A yellow-throated warbler — affectionately called Wobbly — showed up at Lyle and Trish Baker's home in Petite Rivière, Lunenburg County, in mid-December.
"It flew in and was scrambling around with the native birds for food under the trees and whatnot," Lyle Baker told CBC's Information Morning.
"So we were able to identify it and we knew by that time that it was a misfit, that it really didn't belong here."
Bird experts told Baker yellow-throated warblers are usually found in "the tops of the palm groves of the Gulf of Mexico." The farthest north they usually go is southern Pennsylvania and northern Missouri — and only during the summer.
Baker suspects a storm pushed Wobbly north into Nova Scotia.

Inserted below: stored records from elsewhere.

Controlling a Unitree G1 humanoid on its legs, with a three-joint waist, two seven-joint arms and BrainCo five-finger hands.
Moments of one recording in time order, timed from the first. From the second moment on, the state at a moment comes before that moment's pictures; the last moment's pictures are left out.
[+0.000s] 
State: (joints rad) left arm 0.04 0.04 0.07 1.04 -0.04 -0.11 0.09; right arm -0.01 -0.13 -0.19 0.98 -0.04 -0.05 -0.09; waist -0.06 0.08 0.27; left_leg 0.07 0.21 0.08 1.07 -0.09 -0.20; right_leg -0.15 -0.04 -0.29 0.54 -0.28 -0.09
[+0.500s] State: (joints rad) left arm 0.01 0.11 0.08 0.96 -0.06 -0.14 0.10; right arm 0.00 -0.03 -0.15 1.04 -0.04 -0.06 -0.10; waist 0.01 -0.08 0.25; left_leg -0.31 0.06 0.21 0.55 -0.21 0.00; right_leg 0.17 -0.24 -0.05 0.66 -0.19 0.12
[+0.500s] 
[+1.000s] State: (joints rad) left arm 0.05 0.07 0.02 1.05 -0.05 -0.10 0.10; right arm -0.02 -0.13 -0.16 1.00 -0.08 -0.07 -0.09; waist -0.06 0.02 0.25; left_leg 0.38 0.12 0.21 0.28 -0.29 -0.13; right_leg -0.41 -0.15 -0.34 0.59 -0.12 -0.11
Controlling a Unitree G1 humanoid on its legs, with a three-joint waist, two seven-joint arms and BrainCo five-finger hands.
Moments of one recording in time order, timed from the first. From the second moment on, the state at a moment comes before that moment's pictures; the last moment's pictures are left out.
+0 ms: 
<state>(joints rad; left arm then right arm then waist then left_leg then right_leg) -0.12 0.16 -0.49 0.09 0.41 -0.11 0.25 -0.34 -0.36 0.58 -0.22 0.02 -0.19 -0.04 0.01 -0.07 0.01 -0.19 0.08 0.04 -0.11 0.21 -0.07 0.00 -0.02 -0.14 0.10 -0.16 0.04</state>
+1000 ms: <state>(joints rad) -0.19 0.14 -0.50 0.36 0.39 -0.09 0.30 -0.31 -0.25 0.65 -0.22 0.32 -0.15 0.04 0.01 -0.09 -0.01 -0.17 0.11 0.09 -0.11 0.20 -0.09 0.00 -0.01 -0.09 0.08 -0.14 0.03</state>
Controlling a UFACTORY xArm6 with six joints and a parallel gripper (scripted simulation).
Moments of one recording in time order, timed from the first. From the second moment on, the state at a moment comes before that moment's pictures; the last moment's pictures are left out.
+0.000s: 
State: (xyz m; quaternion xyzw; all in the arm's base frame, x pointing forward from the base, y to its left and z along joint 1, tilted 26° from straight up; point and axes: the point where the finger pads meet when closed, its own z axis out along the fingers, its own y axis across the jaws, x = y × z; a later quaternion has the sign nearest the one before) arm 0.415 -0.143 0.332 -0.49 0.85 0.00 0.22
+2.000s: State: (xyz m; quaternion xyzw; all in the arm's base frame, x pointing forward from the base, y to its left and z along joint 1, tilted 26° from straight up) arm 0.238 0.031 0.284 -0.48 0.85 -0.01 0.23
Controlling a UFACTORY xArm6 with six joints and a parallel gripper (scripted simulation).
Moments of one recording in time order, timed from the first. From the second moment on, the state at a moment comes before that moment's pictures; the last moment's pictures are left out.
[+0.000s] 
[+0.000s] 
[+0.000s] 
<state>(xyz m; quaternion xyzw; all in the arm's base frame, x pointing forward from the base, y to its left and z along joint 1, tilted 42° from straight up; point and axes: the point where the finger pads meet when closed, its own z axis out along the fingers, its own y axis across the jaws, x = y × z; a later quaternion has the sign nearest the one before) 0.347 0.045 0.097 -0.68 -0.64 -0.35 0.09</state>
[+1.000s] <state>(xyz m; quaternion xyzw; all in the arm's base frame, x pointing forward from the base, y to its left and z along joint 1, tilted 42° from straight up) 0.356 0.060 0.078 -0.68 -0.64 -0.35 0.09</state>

"[Wobbly] actually chose us. I don't know why or if that's accurate or not, but it came and it was getting pretty desperate and it was scrambling around for what it could find," he said.
According to the Cornell Lab of Ornithology, yellow-throated warblers prefer to dine on spiders and other insects — hard to find outdoors during a Nova Scotia winter.
"It would have been a long wait until spring, until spider season," said Baker.
The Bakers weren't sure where they could find a steady supply of spiders through the winter so they went with the next best insect, crickets.
The hungry little bird gobbled up the 25 or so crickets the Bakers first purchased.
"So when those crickets were gone we got more, and more, and more, and more. It eats about 500 crickets a week," said Baker.
"It's quite amazing to sit and marvel at where these crickets disappear to."
Wobbly's been riding out the winter in a corner of the couple's shed. They installed a heat lamp there to provide some extra warmth.
As the bird grew stronger and less wobbly, Baker started to leave the door to the shed open so the bird could come and go.
He said the bird now spends most of its time outside but still returns to feed on crickets, sunflower seeds and suet. It also heads back to the shed when the temperatures drop. Now that spring has arrived, at least on the calendar, Baker hopes Wobbly will let bird instinct take over.
"The best thing I can hope for is that we'll keep her alive through the winter and she'll quite likely stay all summer," he said.
"Most of the people who know a great deal about birds predict that she'll migrate in the fall."